= Illinois Court of Claims =

Quasi-judicial court in the US state of Illinois

The Illinois Court of Claims is a quasi-judicial entity in the State of Illinois.

==Powers==
The Illinois Court of Claims has exclusive jurisdiction to hear all claims regarding any contract with the State of Illinois; torts committed by agents of the state; time unjustly served by innocent persons in Illinois prisons; torts committed by escaped inmates of state-controlled institutions; and lapsed appropriations claims. The Court of Claims administers assistance programs to compensate families of law enforcement officers, firefighters and military personnel killed in the line of duty. The court also vouchers awards to in nocent victims of violent crimes as authorized by the Crime Victims’ Compensation Act.

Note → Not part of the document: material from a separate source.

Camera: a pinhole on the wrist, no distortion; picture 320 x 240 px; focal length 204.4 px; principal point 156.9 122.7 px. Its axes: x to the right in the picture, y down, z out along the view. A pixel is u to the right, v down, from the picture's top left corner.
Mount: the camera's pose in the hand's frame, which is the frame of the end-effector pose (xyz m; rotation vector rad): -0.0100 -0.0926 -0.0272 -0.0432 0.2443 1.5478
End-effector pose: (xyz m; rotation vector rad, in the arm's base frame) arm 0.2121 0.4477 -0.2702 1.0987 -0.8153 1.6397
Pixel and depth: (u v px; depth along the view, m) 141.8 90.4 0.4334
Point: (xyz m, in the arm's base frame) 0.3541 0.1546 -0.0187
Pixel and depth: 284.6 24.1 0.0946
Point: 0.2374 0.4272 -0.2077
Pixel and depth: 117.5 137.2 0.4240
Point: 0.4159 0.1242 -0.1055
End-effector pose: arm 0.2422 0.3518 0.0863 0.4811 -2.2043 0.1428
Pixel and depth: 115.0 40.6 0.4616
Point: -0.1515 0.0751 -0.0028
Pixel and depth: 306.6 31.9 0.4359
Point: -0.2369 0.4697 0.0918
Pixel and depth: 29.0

Mark Wojcik, a professor at University of Illinois Chicago School of Law, considers the Court more accurately a part of the legislative branch than the judicial branch.

==Structure==
There are seven judges on the court of claims who are assisted by sixteen commissioners. The Illinois Secretary of State serves as the ex-officio Clerk of the Court of Claims. Judges on the Court of Claims are appointed by the Governor of Illinois and confirmed by the Illinois Senate. In 1987, state legislation increased the number of judges on the Illinois Court of Claims from five judges to seven judges.

==Incumbent judges==
As of the publication of the 2021-2022 edition of the Illinois Blue Book, the below seven are:
- Peter J. Birnbaum, Chief Justice (appointed 2004)
- Mary Patricia Burns (appointed 2009)
- Joseph Gagliardo (appointed 2017)
- Michael McGlynn (appointed 2015)
- Robert J. Sprague (appointed 2019)
- Nancy Zettler (appointed 2019)

Past notable judges include Kirk Dillard, Roger Sommer, and Anne M. Burke.